Promises and Challenges of Causality for Ethical Machine Learning

by   Aida Rahmattalabi, et al.

In recent years, there has been increasing interest in causal reasoning for designing fair decision-making systems due to its compatibility with legal frameworks, interpretability for human stakeholders, and robustness to spurious correlations inherent in observational data, among other factors. The recent attention to causal fairness, however, has been accompanied with great skepticism due to practical and epistemological challenges with applying current causal fairness approaches in the literature. Motivated by the long-standing empirical work on causality in econometrics, social sciences, and biomedical sciences, in this paper we lay out the conditions for appropriate application of causal fairness under the "potential outcomes framework." We highlight key aspects of causal inference that are often ignored in the causal fairness literature. In particular, we discuss the importance of specifying the nature and timing of interventions on social categories such as race or gender. Precisely, instead of postulating an intervention on immutable attributes, we propose a shift in focus to their perceptions and discuss the implications for fairness evaluation. We argue that such conceptualization of the intervention is key in evaluating the validity of causal assumptions and conducting sound causal analysis including avoiding post-treatment bias.
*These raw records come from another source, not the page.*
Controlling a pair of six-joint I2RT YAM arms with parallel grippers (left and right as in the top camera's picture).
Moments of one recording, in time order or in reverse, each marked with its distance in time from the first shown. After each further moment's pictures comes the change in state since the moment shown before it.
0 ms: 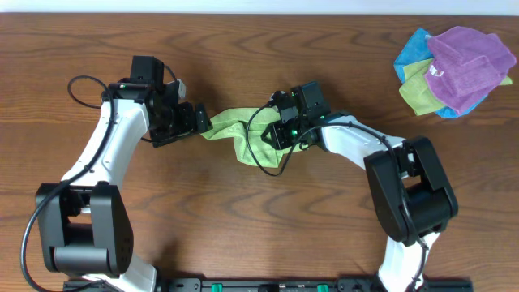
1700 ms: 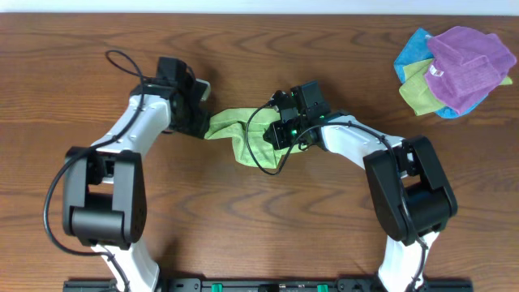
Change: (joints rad) left arm -0.087 0.179 -0.001 0.229 -0.214 0.468; right arm 0.000 0.003 0.005 -0.007 -0.022 0.054
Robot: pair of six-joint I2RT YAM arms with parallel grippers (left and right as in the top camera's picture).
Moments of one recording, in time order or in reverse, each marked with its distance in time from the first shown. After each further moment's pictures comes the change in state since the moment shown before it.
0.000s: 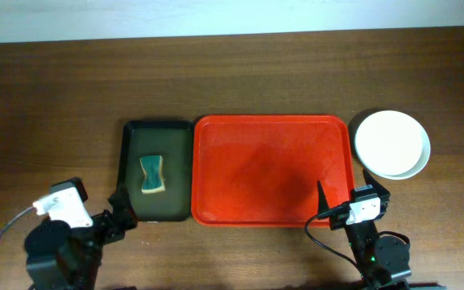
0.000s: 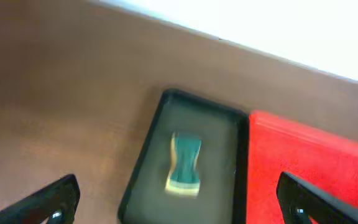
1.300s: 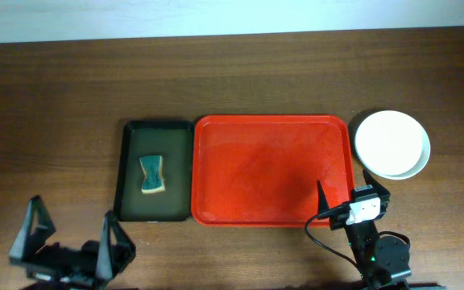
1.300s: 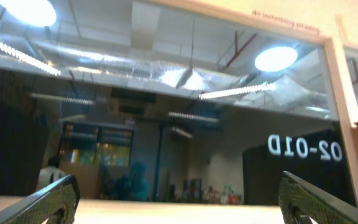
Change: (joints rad) left arm -0.128 -0.449 -0.381 1.232 0.087 0.000; right arm 0.000 -0.001 0.000 0.000 0.000 0.000
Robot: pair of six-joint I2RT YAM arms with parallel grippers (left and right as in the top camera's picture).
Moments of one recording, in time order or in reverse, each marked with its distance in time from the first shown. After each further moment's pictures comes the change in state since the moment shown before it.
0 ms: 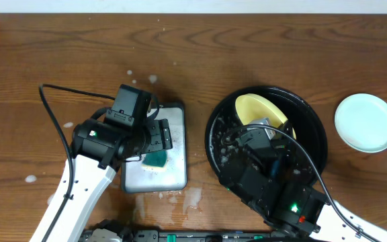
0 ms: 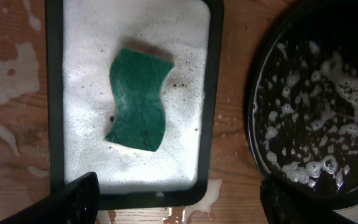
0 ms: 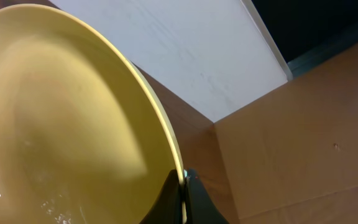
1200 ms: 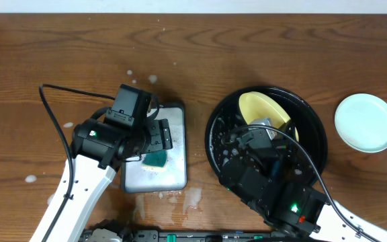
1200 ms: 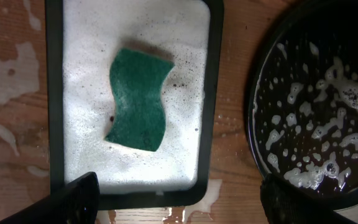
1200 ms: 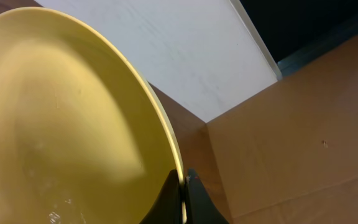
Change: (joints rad) left arm 0.000 0.000 0.000 0.000 0.000 0.000; right arm 0.000 0.000 0.000 0.000 0.039 0.000
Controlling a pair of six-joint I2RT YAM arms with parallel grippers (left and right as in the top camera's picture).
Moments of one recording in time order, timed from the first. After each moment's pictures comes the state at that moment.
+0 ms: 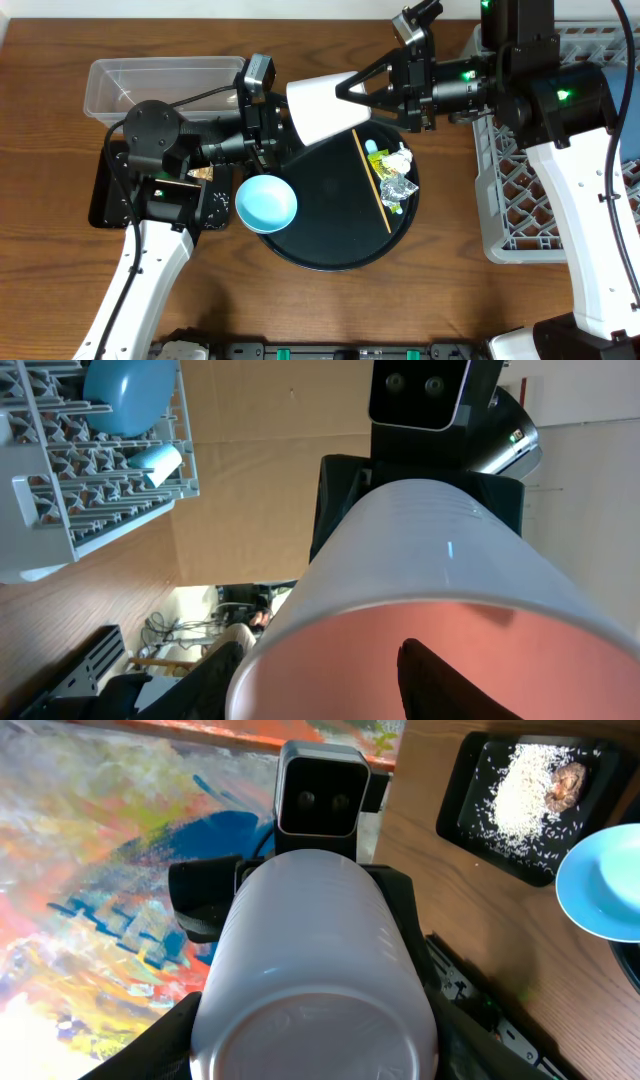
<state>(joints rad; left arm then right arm) -0.17 1.23 0.97 0.52 1.26 -1.77 0.31 1.63 1.94 -1.01 -1.17 0.77</state>
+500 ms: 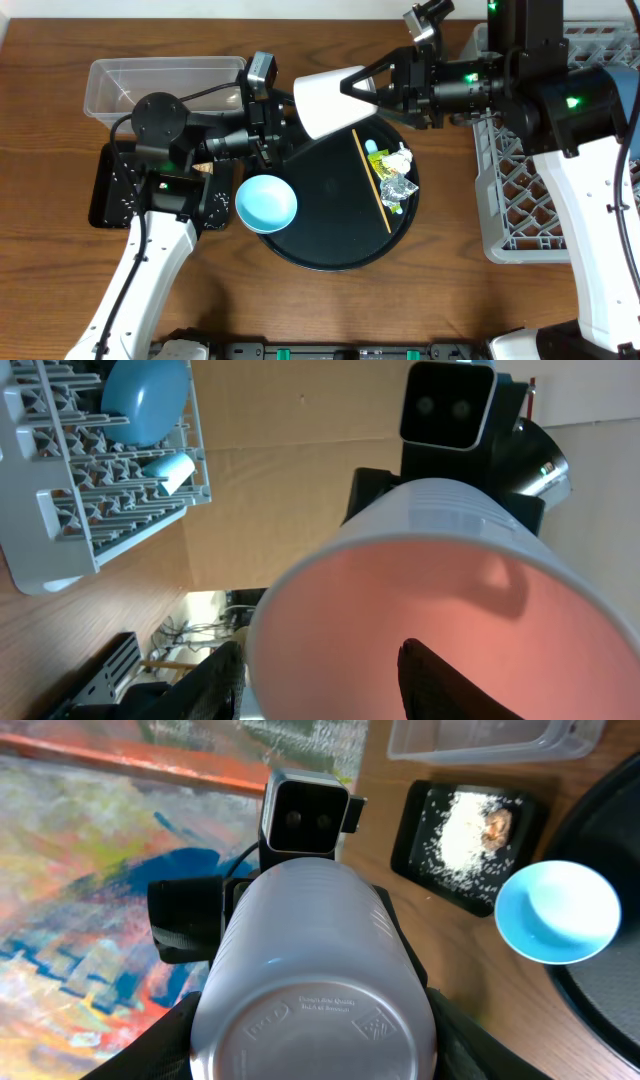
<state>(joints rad) -0.17 1.28 0.97 0.52 1.26 -1.71 0.31 1.60 1.94 -1.02 -1.01 0.75</state>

Subsequently, we illustrate how causality can address the limitations of existing fairness metrics, including those that depend upon statistical correlations. Specifically, we introduce causal variants of common statistical notions of fairness, and we make a novel observation that under the causal framework there is no fundamental disagreement between different notions of fairness. Finally, we conduct extensive experiments where we demonstrate our approach for evaluating and mitigating unfairness, specially when post-treatment variables are present.